GQL is extremely simple - it's a subset of the SQL 'SELECT' statement, nothing more. It's only a convenience layer over the top of the lower-level APIs, though, and all the parsing is done in Python.
Instead, I recommend using the Query API, which is procedural, requires no run-time parsing, and makes 'GQL injection' vulnerabilities totally impossible (though they are impossible in properly written GQL anyway). The Query API is very simple: Call .all() on a Model class, or call db.Query(modelname). The Query object has .filter(field_and_operator, value), .order(field_and_direction) and .ancestor(entity) methods, in addition to all the facilities GQL objects have (.get(), .fetch(), .count()), etc.) Each of the Query methods returns the Query object itself for convenience, so you can chain them:
results = MyModel.all().filter("foo =", 5).order("-bar").fetch(10)
Is equivalent to:
results = MyModel.gql("WHERE foo = 5 ORDER BY bar DESC LIMIT 10").fetch()
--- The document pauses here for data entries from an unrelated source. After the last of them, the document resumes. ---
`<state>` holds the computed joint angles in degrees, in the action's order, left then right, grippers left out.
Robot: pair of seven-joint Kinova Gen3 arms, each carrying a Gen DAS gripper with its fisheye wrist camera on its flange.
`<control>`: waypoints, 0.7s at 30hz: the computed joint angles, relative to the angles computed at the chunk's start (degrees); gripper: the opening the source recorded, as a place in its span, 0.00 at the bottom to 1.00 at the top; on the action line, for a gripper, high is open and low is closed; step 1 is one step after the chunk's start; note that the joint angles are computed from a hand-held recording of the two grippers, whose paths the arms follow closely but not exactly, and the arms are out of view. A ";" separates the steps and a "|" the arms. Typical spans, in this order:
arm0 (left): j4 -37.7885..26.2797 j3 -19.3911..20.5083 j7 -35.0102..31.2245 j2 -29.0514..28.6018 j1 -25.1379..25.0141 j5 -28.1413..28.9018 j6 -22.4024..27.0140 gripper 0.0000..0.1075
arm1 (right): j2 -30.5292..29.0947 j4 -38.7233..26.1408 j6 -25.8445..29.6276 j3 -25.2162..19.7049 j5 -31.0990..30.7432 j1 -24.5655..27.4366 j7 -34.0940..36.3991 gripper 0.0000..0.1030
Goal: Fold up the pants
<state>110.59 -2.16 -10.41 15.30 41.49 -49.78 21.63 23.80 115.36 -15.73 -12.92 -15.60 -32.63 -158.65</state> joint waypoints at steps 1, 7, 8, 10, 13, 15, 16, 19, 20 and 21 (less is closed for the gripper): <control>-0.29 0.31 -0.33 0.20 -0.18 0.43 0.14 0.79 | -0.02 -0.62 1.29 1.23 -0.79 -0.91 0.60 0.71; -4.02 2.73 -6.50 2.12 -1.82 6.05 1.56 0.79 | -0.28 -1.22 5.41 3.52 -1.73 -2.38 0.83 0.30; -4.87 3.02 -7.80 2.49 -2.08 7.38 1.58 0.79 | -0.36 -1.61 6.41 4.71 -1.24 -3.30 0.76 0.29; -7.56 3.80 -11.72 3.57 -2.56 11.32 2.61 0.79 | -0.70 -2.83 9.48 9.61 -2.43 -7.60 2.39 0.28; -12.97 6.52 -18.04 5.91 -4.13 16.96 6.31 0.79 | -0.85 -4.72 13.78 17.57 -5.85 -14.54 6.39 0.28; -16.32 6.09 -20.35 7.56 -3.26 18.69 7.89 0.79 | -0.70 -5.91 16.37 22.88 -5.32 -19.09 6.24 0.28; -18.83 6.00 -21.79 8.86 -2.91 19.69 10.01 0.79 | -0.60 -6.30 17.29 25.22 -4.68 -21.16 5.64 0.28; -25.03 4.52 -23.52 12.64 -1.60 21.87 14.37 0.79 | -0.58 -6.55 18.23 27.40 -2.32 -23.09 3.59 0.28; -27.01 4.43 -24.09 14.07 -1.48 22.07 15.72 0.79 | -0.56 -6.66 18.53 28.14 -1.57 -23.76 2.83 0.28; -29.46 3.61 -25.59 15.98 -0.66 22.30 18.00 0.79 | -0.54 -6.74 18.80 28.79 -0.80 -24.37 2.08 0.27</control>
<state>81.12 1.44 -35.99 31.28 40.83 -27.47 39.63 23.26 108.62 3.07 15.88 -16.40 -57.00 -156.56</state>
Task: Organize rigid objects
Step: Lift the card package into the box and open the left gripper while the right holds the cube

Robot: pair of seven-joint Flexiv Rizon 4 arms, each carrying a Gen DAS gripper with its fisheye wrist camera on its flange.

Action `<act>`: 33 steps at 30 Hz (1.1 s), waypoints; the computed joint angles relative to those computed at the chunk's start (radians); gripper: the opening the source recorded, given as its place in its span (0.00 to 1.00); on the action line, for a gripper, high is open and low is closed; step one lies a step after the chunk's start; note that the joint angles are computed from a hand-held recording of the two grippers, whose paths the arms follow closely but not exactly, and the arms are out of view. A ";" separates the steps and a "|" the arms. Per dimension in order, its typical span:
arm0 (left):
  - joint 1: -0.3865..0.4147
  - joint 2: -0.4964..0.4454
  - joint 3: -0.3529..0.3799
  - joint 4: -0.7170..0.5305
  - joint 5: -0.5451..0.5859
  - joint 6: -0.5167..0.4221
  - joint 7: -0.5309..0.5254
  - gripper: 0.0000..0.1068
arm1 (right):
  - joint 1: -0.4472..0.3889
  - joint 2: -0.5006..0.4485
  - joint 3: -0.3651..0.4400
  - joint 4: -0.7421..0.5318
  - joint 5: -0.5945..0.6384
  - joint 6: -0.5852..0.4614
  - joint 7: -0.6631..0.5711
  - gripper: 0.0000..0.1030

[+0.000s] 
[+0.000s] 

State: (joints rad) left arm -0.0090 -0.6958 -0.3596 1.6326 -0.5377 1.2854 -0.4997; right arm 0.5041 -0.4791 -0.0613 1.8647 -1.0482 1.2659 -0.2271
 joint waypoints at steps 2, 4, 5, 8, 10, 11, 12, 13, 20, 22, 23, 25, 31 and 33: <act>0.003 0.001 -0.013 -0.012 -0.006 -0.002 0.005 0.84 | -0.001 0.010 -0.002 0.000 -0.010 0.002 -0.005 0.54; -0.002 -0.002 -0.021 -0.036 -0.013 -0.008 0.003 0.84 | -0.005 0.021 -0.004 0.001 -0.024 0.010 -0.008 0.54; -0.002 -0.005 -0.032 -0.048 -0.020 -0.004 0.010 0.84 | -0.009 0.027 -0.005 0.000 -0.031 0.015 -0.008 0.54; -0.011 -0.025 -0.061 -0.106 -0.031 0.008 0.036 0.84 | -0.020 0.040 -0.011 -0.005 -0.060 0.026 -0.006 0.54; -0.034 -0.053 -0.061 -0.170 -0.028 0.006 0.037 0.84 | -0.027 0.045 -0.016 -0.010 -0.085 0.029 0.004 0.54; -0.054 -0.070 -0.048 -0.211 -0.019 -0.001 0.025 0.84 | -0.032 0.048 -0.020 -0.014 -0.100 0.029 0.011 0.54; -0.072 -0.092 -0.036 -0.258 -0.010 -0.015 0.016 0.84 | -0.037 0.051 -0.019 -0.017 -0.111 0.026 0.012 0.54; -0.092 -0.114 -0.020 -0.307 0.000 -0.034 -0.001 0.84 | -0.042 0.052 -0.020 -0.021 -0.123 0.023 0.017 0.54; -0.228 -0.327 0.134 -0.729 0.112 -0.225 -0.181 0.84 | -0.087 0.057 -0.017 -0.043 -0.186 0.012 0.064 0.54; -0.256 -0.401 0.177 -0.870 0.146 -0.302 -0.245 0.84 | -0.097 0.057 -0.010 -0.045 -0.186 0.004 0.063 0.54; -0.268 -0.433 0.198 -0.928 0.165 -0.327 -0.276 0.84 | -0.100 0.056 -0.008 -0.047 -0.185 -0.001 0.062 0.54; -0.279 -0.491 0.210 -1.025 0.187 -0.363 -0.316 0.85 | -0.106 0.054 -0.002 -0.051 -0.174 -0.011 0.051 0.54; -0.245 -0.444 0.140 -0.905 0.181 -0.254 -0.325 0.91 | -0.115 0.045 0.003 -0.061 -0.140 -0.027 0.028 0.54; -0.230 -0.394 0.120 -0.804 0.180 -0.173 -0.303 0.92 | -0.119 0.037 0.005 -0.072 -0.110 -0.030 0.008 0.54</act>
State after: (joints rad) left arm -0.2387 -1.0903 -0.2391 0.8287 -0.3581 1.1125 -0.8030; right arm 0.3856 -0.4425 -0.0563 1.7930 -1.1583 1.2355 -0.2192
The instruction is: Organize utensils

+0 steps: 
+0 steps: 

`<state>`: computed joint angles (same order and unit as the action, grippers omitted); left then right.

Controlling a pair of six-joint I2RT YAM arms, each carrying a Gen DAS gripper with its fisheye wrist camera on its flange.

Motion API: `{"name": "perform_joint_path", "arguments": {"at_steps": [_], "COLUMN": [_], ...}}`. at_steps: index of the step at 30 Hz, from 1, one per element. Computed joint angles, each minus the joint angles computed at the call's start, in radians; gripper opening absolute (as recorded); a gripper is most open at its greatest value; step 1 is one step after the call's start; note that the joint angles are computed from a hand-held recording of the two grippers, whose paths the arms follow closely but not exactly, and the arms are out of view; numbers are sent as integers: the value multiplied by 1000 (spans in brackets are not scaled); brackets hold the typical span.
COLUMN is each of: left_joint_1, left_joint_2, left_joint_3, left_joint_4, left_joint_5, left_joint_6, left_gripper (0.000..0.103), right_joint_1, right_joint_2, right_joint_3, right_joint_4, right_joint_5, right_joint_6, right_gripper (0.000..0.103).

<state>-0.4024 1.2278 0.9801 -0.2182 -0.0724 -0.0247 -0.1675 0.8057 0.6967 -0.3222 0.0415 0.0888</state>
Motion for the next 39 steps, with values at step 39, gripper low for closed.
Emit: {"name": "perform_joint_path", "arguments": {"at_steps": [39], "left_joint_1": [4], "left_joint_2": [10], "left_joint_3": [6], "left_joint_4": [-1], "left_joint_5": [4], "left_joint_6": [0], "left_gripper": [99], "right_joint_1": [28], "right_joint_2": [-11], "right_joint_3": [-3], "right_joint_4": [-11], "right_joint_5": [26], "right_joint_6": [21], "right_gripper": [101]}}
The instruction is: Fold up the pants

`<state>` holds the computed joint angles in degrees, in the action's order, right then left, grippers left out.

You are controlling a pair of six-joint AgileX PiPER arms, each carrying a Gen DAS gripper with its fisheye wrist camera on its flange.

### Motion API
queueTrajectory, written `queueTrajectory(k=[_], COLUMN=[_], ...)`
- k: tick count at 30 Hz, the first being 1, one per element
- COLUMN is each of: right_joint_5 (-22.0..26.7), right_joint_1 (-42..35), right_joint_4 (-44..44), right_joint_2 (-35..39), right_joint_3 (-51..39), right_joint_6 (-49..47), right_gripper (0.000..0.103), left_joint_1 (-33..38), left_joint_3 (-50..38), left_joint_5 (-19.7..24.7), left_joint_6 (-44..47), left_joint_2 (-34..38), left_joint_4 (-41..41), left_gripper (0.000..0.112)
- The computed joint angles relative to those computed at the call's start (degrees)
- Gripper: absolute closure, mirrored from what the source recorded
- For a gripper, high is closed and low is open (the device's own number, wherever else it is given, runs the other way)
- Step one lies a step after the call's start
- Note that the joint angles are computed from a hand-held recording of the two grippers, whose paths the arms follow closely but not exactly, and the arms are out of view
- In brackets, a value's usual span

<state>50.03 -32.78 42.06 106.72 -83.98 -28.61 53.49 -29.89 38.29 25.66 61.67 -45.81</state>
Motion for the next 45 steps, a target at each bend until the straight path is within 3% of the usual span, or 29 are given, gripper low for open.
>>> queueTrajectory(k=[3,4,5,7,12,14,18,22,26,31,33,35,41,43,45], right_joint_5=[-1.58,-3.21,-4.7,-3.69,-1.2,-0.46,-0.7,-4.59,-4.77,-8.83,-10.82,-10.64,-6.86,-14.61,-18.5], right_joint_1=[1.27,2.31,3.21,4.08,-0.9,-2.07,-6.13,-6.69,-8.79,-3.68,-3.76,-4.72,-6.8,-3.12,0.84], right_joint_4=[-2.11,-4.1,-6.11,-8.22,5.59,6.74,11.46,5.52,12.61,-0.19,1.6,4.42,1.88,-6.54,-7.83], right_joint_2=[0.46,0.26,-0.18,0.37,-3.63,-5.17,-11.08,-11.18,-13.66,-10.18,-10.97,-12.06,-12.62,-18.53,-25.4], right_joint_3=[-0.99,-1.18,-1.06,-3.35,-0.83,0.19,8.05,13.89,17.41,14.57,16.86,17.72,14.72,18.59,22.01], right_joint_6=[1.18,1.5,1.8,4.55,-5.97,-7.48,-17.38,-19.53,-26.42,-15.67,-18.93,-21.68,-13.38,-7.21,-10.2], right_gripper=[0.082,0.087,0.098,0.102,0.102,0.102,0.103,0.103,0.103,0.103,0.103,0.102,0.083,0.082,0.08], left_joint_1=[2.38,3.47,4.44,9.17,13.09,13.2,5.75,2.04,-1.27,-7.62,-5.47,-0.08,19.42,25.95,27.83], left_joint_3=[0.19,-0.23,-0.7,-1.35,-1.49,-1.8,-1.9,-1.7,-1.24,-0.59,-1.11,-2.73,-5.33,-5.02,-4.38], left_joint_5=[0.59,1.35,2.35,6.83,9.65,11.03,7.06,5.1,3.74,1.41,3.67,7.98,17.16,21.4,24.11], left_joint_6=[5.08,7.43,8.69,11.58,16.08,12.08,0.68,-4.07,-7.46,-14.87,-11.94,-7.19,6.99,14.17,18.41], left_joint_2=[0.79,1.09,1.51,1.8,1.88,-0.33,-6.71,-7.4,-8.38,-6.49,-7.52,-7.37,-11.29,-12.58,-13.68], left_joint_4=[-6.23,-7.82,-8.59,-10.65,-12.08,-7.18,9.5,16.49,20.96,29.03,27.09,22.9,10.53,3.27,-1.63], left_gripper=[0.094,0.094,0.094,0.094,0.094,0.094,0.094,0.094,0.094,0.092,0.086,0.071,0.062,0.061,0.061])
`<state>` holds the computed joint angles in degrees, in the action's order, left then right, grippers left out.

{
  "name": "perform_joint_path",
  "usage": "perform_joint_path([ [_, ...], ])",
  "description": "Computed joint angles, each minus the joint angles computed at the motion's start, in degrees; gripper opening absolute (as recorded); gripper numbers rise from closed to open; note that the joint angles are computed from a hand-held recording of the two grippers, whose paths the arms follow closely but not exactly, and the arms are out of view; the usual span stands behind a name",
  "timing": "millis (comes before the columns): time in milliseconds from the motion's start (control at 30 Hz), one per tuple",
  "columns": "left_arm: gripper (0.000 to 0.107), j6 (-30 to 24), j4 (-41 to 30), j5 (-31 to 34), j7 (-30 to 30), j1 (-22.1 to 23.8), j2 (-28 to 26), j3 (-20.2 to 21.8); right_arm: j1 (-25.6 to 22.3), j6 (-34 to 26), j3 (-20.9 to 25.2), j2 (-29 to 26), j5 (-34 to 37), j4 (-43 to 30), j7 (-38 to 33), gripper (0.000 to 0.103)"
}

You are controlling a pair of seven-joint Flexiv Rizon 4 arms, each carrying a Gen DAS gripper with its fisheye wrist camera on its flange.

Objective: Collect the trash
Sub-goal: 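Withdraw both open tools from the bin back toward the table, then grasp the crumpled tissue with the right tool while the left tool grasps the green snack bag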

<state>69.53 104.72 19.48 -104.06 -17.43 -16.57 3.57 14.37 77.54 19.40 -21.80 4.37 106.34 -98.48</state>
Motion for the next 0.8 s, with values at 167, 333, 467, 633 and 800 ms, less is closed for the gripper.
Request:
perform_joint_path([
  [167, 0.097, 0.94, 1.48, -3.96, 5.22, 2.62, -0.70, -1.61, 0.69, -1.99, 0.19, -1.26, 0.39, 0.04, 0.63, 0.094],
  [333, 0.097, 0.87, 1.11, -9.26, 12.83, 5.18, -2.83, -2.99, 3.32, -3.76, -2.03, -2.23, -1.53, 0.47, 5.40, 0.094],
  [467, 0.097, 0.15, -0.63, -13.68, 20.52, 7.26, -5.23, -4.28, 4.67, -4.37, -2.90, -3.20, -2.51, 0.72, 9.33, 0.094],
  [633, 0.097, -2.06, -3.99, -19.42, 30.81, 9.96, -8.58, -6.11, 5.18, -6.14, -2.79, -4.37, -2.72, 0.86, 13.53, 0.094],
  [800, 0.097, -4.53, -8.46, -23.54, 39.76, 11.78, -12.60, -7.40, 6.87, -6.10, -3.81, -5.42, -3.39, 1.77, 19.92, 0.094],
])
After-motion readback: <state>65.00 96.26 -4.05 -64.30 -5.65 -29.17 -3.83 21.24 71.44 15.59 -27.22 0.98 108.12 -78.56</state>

A major downside when working with AppEngine was the 1k query limit, which has been mentioned in the comments already. What I haven't seen mentioned though is the fact that there is a built-in sortable order, with which you can work around this issue.
From the appengine cookbook:
def deepFetch(queryGen,key=None,batchSize = 100):
"""Iterator that yields an entity in batches.
Args:
queryGen: should return a Query object
key: used to .filter() for __key__
batchSize: how many entities to retrieve in one datastore call
Retrieved from http://tinyurl.com/d887ll (AppEngine cookbook).
"""
from google.appengine.ext import db
# AppEngine will not fetch more than 1000 results
batchSize = min(batchSize,1000)
query = None
done = False
count = 0
if key:
key = db.Key(key)
while not done:
print count
query = queryGen()
if key:
query.filter("__key__ > ",key)
results = query.fetch(batchSize)
for result in results:
count += 1
yield result
if batchSize > len(results):
done = True
else:
key = results[-1].key()
The above code together with Remote API (see this article) allows you to retrieve as many entities as you need.
You can use the above code like this:
def allMyModel():
q = MyModel.all()
myModels = deepFetch(allMyModel)
At first I had the same experience as others who transitioned from SQL to GQL -- kind of weird to not be able to do JOINs, count more than 1000 rows, etc. Now that I've worked with it for a few months I absolutely love the app engine. I'm porting all of my old projects onto it.
I use it to host several high-traffic web applications (at peak time one of them gets 50k hits a minute.)
Google App Engine doesn't use an actual database, and apparently uses some sort of distributed hash map. This will lend itself to some different behaviors that people who are accustomed to SQL just aren't going to see at first. So for example getting a COUNT of items in regular SQL is expected to be a fast operation, but with GQL it's just not going to work the same way.
Here are some more issues:
http://blog.burnayev.com/2008/04/gql-limitations.html
In my personal experience, it's an adjustment, but the learning curve is fine.